Waterlooville is a town in Hampshire approx 8 miles north of Portsmouth. Originally known as 'Wait Lane' and only containing a handful of cottages, Waterlooville owes its real foundation to an Act which was passed in 1810, authorising deforestation of the area. Legend has it that it was named after the pub that stood at the centre of town, then known as Waitland End. The Heroes of Waterloo was named because on its opening day a long column of weary soldiers, who had just disembarked at Portsmouth returning home from the Battle of Waterloo in 1815, decided to stop there and celebrate their victory. According to local legend, many of them settled there; at any rate the pub was renamed in their honour and the area around the pub became known as Waterlooville.

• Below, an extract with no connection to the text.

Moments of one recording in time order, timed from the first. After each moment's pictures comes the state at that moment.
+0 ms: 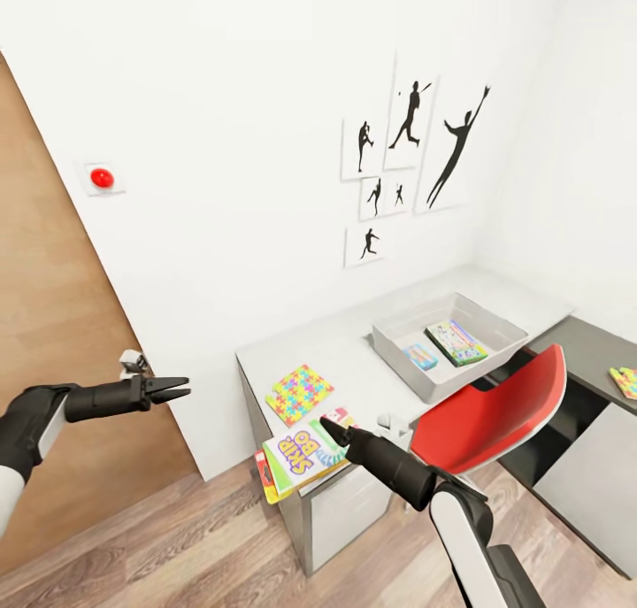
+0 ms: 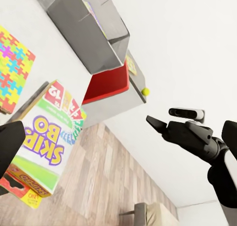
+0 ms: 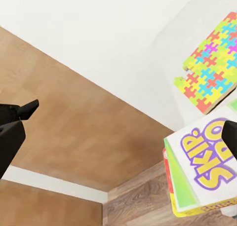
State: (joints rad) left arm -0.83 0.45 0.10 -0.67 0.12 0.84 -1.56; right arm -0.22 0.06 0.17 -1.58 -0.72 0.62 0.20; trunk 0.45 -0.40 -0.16
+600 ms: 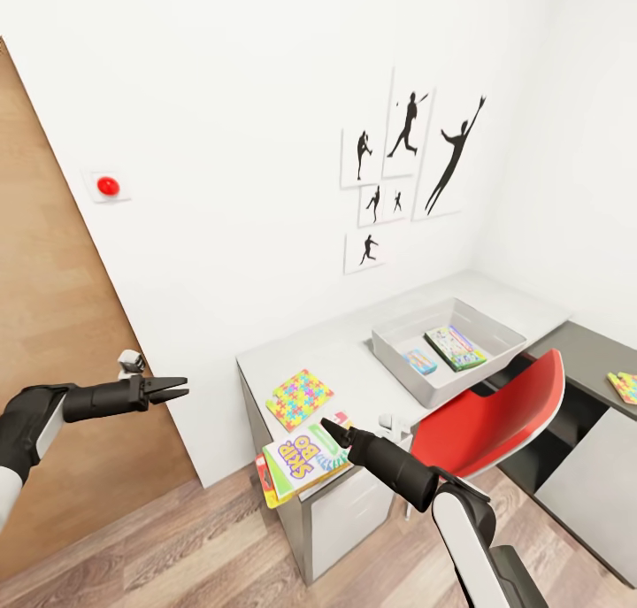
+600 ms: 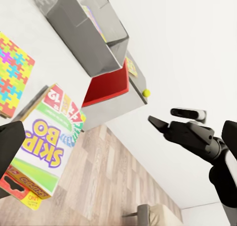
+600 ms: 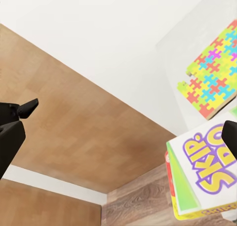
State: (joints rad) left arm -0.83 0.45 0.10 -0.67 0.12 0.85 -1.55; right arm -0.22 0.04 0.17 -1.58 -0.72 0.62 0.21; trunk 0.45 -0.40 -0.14
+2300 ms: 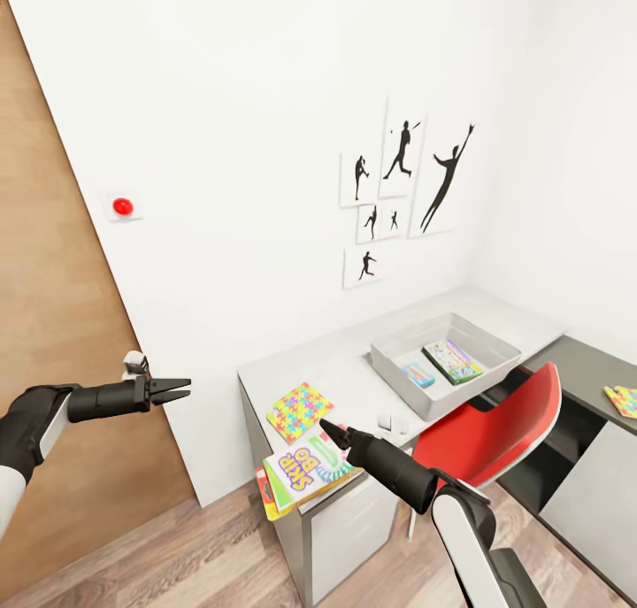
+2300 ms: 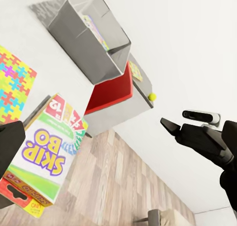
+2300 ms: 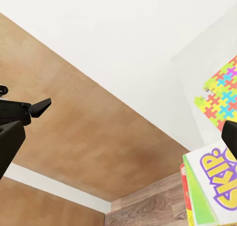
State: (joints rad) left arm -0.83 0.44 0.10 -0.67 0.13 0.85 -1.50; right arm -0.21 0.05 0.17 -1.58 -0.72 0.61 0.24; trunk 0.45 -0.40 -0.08
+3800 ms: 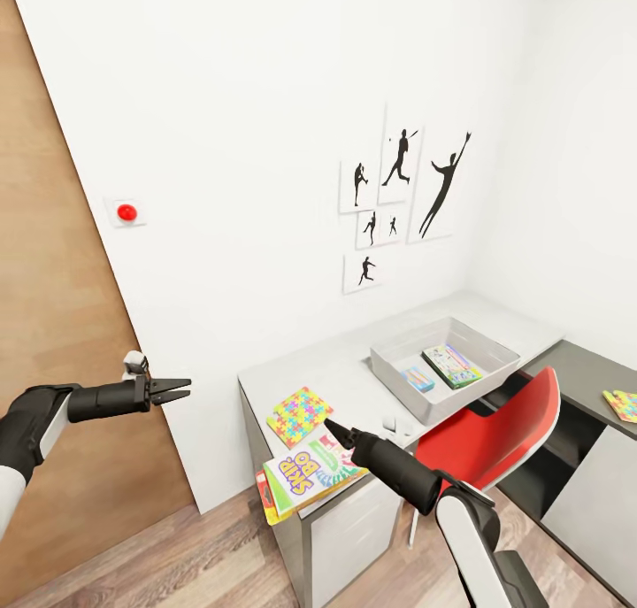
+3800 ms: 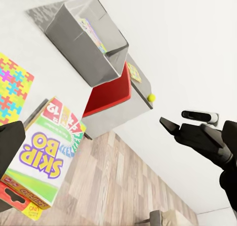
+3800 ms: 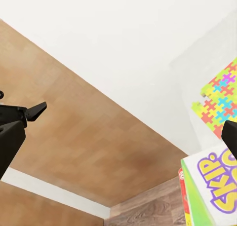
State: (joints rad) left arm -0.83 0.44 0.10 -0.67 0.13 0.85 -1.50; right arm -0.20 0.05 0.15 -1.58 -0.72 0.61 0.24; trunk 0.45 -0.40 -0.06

This match was not on our agenda as we set off for Hampshire in the morning. Having been dumped out of the FA Cup by Bradford City in the 3rd Round, Spurs had arranged a friendly at Fratton Park against Portsmouth. An early arrival to collect the match programmes was met with ‘Game Off’ signs. The pitch was certainly playable but for a friendly, I assume the clubs were not too bothered and the timing probably prevented Spurs from travelling. So what to do? It was raining but not too heavily –“there must be a match on in the locality”. A quick scan of the newspaper revealed that Waterlooville was our best option and having caught the train back up the line to Havant, we were able to reach Jubilee Park by taxi.

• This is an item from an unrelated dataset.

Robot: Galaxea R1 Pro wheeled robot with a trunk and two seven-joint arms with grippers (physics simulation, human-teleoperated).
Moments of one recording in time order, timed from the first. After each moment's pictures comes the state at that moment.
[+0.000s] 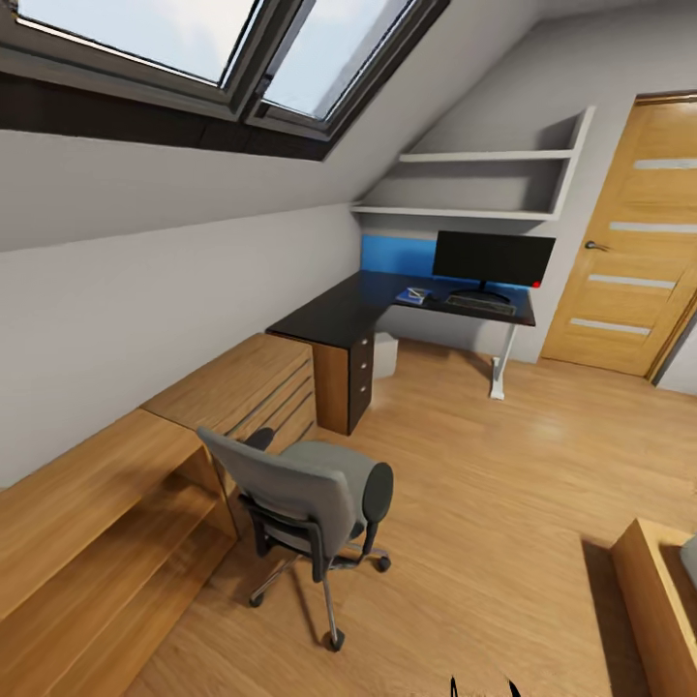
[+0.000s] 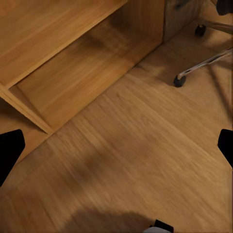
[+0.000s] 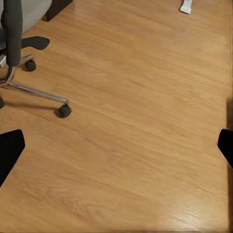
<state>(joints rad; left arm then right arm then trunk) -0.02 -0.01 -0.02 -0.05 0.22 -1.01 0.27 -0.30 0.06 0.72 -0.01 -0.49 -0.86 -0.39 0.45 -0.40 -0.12</state>
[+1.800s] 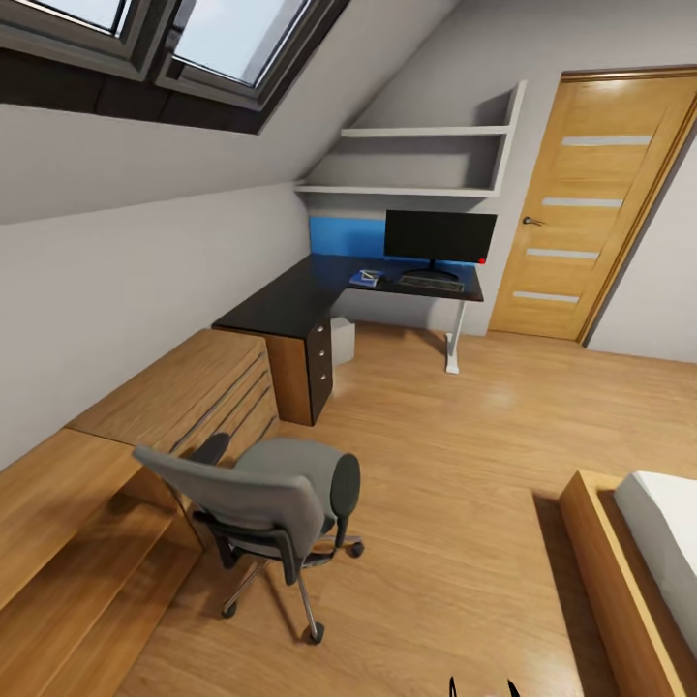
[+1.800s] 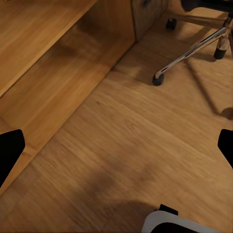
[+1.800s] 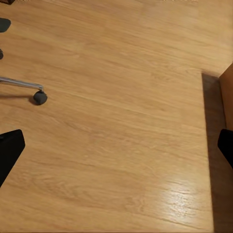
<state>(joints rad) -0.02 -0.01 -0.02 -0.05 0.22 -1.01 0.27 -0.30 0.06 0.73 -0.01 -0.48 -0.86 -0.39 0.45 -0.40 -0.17</state>
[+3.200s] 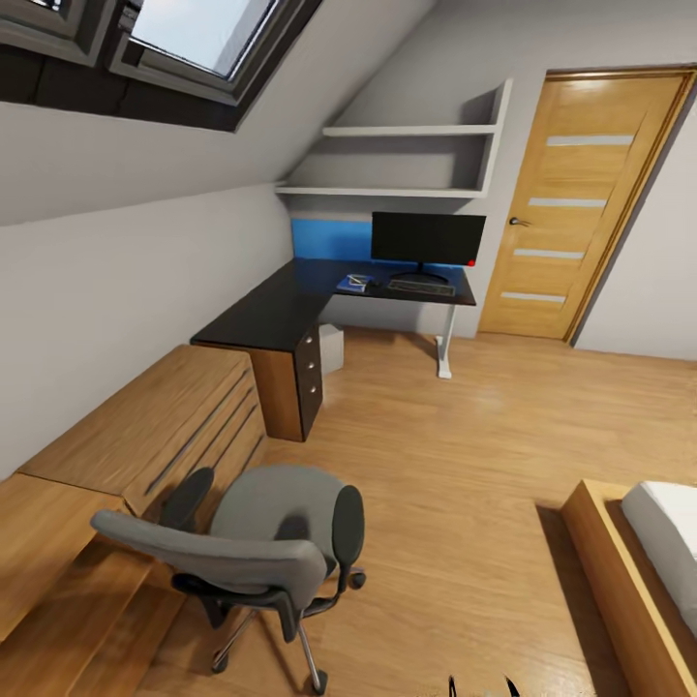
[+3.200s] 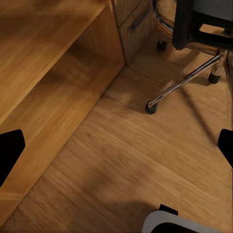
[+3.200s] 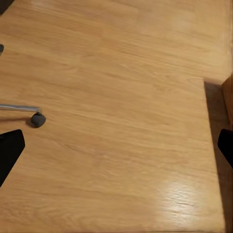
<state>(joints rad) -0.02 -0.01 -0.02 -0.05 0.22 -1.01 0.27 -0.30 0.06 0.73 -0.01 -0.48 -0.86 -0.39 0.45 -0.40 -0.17</state>
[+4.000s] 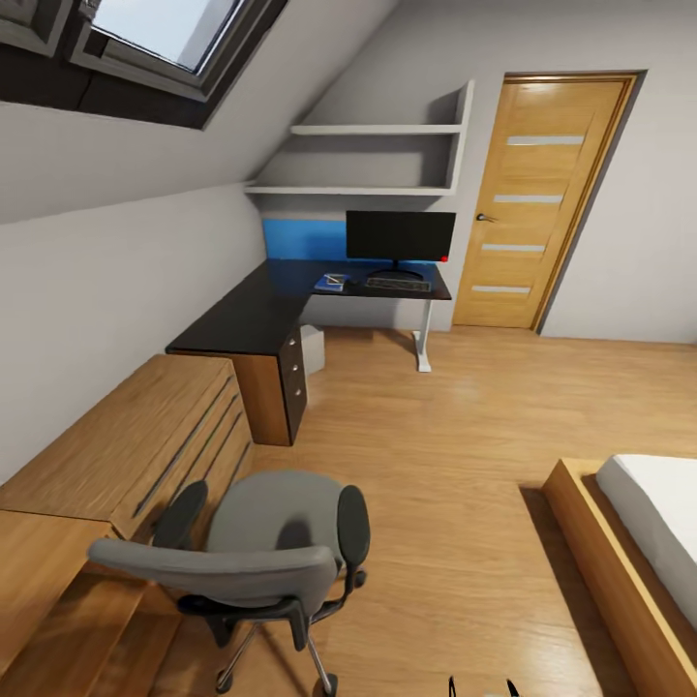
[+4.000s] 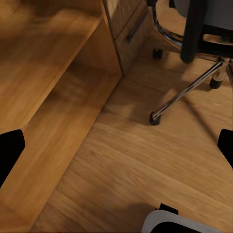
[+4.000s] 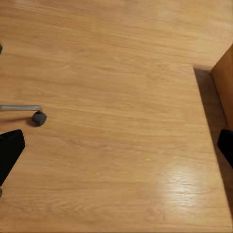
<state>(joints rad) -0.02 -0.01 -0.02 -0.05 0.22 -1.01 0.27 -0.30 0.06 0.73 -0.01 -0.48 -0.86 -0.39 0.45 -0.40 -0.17</state>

I recall the ground being situated in an industrial estate. Waterlooville won 3-1 against a Corby Town side boasting a strong Notts County flavour. Apart from manager Ray O’Brien, both Pedro Richards and Tristan Benjamin were in the starting eleven for the visitors.
In 1998 Waterlooville FC merged with Havent Town FC to form Havant & Waterlooville FC. Jubilee Park was abandoned as the new incarnation is based at West Leigh Park.